In healthcare, medical image segmentation is crucial for accurate disease diagnosis and the development of effective treatment strategies. Early detection can significantly aid in managing diseases and potentially prevent their progression. Machine learning, particularly deep convolutional neural networks, has emerged as a promising approach to addressing segmentation challenges. Traditional methods like U-Net use encoding blocks for local representation modeling and decoding blocks to uncover semantic relationships. However, these models often struggle with multi-scale objects exhibiting significant variations in texture and shape, and they frequently fail to capture long-range dependencies in the input data. Transformers designed for sequence-to-sequence predictions have been proposed as alternatives, utilizing global self-attention mechanisms. Yet, they can sometimes lack precise localization due to insufficient granular details. To overcome these limitations, we introduce TransDAE: a novel approach that reimagines the self-attention mechanism to include both spatial and channel-wise associations across the entire feature space, while maintaining computational efficiency. Additionally, TransDAE enhances the skip connection pathway with an inter-scale interaction module, promoting feature reuse and improving localization accuracy. Remarkably, TransDAE outperforms existing state-of-the-art methods on the Synaps multi-organ dataset, even without relying on pre-trained weights.
Paper Structure (14 sections, 4 equations, 5 figures, 1 table)

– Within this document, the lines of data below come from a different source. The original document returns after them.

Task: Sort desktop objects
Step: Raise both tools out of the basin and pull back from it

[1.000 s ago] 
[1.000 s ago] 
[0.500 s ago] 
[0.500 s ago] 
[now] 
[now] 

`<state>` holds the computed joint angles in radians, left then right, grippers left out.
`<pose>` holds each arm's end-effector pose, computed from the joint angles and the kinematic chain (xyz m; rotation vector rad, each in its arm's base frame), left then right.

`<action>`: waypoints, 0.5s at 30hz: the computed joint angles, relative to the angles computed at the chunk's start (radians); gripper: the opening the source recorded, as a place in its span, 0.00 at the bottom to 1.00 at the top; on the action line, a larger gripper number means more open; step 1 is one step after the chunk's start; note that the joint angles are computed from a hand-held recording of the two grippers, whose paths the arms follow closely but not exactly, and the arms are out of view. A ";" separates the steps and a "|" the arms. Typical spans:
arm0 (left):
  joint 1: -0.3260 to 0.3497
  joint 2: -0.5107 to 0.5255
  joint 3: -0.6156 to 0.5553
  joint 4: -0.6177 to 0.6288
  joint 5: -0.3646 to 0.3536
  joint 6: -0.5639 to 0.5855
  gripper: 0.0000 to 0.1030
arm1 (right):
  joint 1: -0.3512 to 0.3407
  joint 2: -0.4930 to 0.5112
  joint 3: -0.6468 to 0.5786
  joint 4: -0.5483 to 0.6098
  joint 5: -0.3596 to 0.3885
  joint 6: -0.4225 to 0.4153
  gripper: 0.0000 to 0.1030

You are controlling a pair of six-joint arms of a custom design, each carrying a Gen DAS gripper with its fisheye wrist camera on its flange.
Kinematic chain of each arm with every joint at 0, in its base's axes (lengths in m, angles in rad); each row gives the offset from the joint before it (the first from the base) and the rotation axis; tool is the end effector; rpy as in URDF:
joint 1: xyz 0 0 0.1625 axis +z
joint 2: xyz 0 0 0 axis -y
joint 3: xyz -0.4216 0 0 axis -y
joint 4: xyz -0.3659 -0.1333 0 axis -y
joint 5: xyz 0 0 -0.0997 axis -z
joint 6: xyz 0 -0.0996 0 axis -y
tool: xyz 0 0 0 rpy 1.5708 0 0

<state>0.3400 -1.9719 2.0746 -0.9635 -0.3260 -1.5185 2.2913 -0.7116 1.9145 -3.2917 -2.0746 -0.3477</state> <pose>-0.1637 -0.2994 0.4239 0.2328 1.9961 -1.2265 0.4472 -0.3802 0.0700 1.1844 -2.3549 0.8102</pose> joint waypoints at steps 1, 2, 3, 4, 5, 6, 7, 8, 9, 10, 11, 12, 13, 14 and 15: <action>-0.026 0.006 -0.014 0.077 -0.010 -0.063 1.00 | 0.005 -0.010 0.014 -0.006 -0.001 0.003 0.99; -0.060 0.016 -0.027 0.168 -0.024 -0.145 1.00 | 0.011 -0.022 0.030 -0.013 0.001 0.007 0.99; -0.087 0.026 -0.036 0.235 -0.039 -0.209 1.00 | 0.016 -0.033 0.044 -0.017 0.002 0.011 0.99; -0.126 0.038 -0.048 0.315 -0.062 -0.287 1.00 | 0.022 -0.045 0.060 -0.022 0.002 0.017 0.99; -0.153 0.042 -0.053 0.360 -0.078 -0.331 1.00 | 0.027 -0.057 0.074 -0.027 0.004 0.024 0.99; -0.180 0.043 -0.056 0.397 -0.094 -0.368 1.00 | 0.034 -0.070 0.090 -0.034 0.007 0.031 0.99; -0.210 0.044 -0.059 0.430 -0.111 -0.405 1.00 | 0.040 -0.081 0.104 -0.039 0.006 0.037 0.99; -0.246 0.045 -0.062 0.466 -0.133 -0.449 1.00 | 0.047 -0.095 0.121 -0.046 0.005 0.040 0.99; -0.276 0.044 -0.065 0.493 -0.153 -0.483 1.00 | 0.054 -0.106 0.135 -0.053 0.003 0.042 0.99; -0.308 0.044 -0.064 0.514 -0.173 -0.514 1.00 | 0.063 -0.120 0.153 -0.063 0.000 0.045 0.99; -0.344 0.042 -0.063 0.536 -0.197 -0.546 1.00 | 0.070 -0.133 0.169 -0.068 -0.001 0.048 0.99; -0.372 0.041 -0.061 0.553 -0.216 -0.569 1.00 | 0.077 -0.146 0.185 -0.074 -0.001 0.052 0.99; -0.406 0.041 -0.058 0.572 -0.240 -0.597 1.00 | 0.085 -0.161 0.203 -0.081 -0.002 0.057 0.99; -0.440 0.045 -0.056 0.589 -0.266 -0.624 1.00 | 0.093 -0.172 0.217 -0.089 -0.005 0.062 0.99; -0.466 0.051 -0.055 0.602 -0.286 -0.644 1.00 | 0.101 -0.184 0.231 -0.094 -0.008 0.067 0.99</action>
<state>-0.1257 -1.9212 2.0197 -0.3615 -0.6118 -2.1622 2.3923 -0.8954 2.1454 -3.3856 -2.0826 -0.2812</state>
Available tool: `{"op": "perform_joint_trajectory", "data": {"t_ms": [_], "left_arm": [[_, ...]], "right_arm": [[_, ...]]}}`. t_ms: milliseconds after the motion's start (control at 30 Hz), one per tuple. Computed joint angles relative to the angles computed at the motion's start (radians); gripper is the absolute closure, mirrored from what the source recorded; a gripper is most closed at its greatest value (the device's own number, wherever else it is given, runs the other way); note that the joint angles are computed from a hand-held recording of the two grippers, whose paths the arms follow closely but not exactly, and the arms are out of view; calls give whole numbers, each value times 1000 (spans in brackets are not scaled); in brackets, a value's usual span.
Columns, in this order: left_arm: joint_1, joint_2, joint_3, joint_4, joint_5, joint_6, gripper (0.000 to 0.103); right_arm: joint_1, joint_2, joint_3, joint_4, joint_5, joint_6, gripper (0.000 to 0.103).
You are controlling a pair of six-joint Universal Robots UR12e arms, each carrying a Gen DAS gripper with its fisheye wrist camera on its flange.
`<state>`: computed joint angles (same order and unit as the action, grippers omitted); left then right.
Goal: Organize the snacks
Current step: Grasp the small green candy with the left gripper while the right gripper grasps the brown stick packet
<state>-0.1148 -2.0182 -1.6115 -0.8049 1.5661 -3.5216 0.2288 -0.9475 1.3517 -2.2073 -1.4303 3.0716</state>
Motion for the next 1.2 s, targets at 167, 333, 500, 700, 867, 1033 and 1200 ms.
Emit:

This paper contains 14 sections, 4 equations, 5 figures, 1 table.

Figures (5)

  • Figure 1: Overview of the Proposed Hierarchical Transformer Model. The model combines a U-Net-like structure with efficient dual attention mechanisms to achieve robust medical image segmentation. Starting with an input image $x^{H\times W \times C}$, the architecture tokenizes the input into overlapping patches. These tokens traverse through encoder modules that are made up of dual Transformer layers and patch merging functionality, enabling multi-scale hierarchical feature representation. During decoding, patch tokens are expanded and integrated with corresponding encoder features using a large-kernel attention module. This fusion process ensures better communication between the encoder and decoder components, with the final projection layer producing the output segmentation map.
  • Figure 2: Visual depiction of the integrated dual attention mechanism. (a) Illustrates the channel attention process, emphasizing efficient channel-specific representations. (b) Portrays the spatial attention component, underscoring its ability to discern contextual dependencies within the image. Combined, these components work harmoniously to refine medical image segmentation by concentrating on both spatial relations and informative channels.
  • Figure 3: Schematic representation of the Inter-scale Interaction Module. This module skillfully integrates the benefits of both convolution and self-attention, circumventing the limitations of each. The module incorporates local context information, expansive receptive fields, linear complexity, and dynamic processes, ensuring adaptability across both spatial and channel dimensions. A central element of the module is the attention map, emphasizing the significance of each feature. The figure delineates the decomposition of large kernel convolution operations, capturing long-distance associations with reduced computational overhead and fewer parameters, a pivotal innovation of the Inter-scale Interaction Module.
  • Figure 4: Segmentation comparisons on the Synapse dataset reveal that our suggested approach produces more refined and smooth borders for the stomach, spleen, and liver organs while also displaying fewer false positive prediction masks for the gallbladder in comparison to Swin-Unet and HiFormer. In the bottom row, the proposed method additionally demonstrates a reduced false positive area for the pancreas.
  • Figure 5: Visual representation of the attention map for the proposed model using Grad-CAM selvaraju2017grad on the Synapse dataset. The outcomes illustrate the efficiency of our approach in identifying large organs (liver, spleen, and stomach organs arranged from top to bottom), which demonstrates our method's proficiency in capturing long-range dependencies.